_Task to carry out_:
Output, word for word, the line that contains "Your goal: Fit" and all lines following it to the end of the listing. Drop the pictures.

_Data block_:
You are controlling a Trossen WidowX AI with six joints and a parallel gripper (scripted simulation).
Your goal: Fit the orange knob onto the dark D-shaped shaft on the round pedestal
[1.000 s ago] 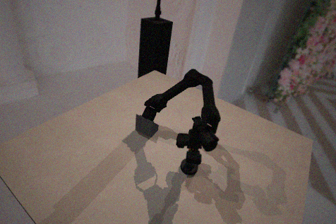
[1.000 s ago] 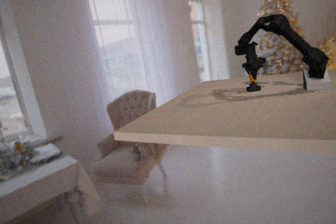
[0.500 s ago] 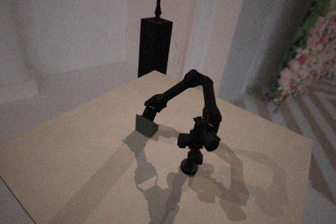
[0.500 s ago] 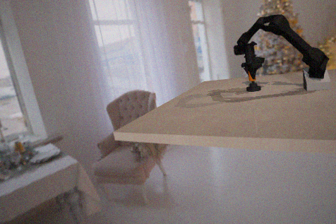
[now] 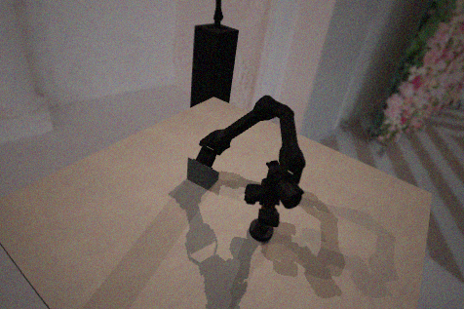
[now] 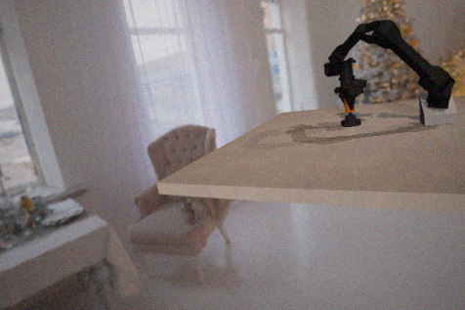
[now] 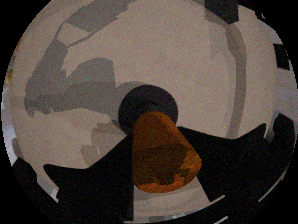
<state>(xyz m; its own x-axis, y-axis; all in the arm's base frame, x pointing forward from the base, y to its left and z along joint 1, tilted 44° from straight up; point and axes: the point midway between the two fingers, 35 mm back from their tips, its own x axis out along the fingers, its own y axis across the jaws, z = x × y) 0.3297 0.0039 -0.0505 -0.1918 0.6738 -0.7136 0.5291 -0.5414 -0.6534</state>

_Output below_:
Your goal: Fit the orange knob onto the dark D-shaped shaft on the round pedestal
[1.000 s ago] 
[1.000 s ago] 
[0.500 s ago] 
[0.500 s ago] 
[now] 
[now] 
[now] 
<state>(xyz m; its own x-axis, y-axis; all in the arm's base frame, x pointing forward from the base, y to its left and z along joint 1, tilted 44° from straight up; point and axes: the point midway between the two fingers, 35 mm back from their tips, its own x axis out along the fingers, its own y axis across the jaws, z = x × y) 0.3297 0.0039 -0.0505 -0.1918 0.6738 -0.7136 0.5291 -0.5414 -0.6534</state>

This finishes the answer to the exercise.